- Data extracts
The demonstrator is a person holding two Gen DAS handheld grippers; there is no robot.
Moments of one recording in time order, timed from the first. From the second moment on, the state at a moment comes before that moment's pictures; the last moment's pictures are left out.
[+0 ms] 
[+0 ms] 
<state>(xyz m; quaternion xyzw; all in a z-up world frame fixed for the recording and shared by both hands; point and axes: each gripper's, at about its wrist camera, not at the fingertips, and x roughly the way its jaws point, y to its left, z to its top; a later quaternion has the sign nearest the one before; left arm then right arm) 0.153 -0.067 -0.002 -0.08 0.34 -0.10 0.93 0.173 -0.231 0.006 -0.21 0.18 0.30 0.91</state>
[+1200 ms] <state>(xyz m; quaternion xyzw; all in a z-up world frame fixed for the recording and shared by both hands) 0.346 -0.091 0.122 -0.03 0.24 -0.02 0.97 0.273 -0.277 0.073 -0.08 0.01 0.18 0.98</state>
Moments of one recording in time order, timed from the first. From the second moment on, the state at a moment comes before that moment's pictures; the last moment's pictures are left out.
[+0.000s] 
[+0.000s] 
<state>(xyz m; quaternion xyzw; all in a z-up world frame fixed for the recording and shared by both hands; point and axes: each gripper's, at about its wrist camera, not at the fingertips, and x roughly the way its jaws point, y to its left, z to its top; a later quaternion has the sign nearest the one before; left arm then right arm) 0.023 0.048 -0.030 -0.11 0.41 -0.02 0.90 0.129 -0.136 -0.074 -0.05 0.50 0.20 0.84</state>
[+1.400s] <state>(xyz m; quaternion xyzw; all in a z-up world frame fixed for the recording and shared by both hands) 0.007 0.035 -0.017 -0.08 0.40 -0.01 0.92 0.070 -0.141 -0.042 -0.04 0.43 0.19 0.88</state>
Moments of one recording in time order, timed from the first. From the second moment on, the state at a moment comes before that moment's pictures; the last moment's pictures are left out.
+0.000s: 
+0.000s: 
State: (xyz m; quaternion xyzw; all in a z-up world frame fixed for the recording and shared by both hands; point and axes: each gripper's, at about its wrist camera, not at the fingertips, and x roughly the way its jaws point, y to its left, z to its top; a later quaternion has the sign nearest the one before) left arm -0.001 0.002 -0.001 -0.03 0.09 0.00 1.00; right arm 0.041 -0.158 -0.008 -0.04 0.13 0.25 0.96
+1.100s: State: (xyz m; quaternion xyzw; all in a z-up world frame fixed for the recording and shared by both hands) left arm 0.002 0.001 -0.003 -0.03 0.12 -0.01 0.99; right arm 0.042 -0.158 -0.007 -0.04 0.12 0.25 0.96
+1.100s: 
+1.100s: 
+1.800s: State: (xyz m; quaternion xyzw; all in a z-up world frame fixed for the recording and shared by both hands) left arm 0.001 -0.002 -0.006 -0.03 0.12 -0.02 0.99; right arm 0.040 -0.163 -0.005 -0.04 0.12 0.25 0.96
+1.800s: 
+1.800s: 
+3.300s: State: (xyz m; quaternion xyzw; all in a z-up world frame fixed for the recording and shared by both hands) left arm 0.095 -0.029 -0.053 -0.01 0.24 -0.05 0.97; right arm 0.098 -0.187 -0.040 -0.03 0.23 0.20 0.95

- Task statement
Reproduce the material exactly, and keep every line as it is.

- Expected answer
The demonstrator is a person holding two Gen DAS handheld grippers; there is no robot.
Moments of one recording in time order, timed from the first. From the second moment on, the state at a moment comes before that moment's pictures; the last moment's pictures are left out.
[+0 ms] 
[+0 ms] 
<state>(xyz m; quaternion xyzw; all in a z-up world frame fixed for the recording and shared by both hands; point and axes: each gripper's, at about its wrist camera, not at the fingertips, and x roughly the way its jaws point, y to its left, z to its top; a later quaternion has the sign nearest the one before; left arm then right arm) 0.153 -0.067 -0.002 -0.08 0.34 -0.10 0.93 0.173 -0.231 0.006 -0.21 0.18 0.30 0.91</state>
[+1200 ms] <state>(xyz m; quaternion xyzw; all in a z-up world frame fixed for the recording and shared by both hands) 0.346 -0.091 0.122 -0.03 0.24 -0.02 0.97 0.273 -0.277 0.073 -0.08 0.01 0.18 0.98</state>
Moments of one recording in time order, timed from the first. From the second moment on, the state at a moment comes before that moment's pictures; the last moment's pictures are left out.
[+0.000s] 
[+0.000s] 
<state>(xyz m; quaternion xyzw; all in a z-up world frame fixed for the recording and shared by both hands; point and axes: each gripper's, at about its wrist camera, not at the fingertips, and x roughly the way its jaws point, y to its left, z to its top; a later quaternion has the sign nearest the one before; left arm then right arm) 0.023 0.048 -0.030 -0.11 0.41 -0.02 0.90 0.129 -0.136 -0.074 -0.05 0.50 0.20 0.84</state>
[+1.400s] <state>(xyz m; quaternion xyzw; all in a z-up world frame fixed for the recording and shared by both hands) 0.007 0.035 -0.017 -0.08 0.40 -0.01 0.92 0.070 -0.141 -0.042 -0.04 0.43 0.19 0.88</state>
Moments of one recording in time order, timed from the first. From the second moment on, the state at a moment comes before that moment's pictures; the last moment's pictures are left out.
+0.000s: 
+0.000s: 
State: (xyz m; quaternion xyzw; all in a z-up world frame fixed for the recording and shared by both hands; point and axes: each gripper's, at about its wrist camera, not at the fingertips, and x roughly the way its jaws point, y to its left, z to its top; a later quaternion has the sign nearest the one before) left arm -0.001 0.002 -0.001 -0.03 0.09 0.00 1.00; right arm 0.041 -0.158 -0.008 -0.04 0.13 0.25 0.96
+1.100s: State: (xyz m; quaternion xyzw; all in a z-up world frame fixed for the recording and shared by both hands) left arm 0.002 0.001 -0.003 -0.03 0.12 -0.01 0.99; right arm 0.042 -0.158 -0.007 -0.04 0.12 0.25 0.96
+1.100s: 
+1.100s: 
+1.800s: State: (xyz m; quaternion xyzw; all in a z-up world frame fixed for the recording and shared by both hands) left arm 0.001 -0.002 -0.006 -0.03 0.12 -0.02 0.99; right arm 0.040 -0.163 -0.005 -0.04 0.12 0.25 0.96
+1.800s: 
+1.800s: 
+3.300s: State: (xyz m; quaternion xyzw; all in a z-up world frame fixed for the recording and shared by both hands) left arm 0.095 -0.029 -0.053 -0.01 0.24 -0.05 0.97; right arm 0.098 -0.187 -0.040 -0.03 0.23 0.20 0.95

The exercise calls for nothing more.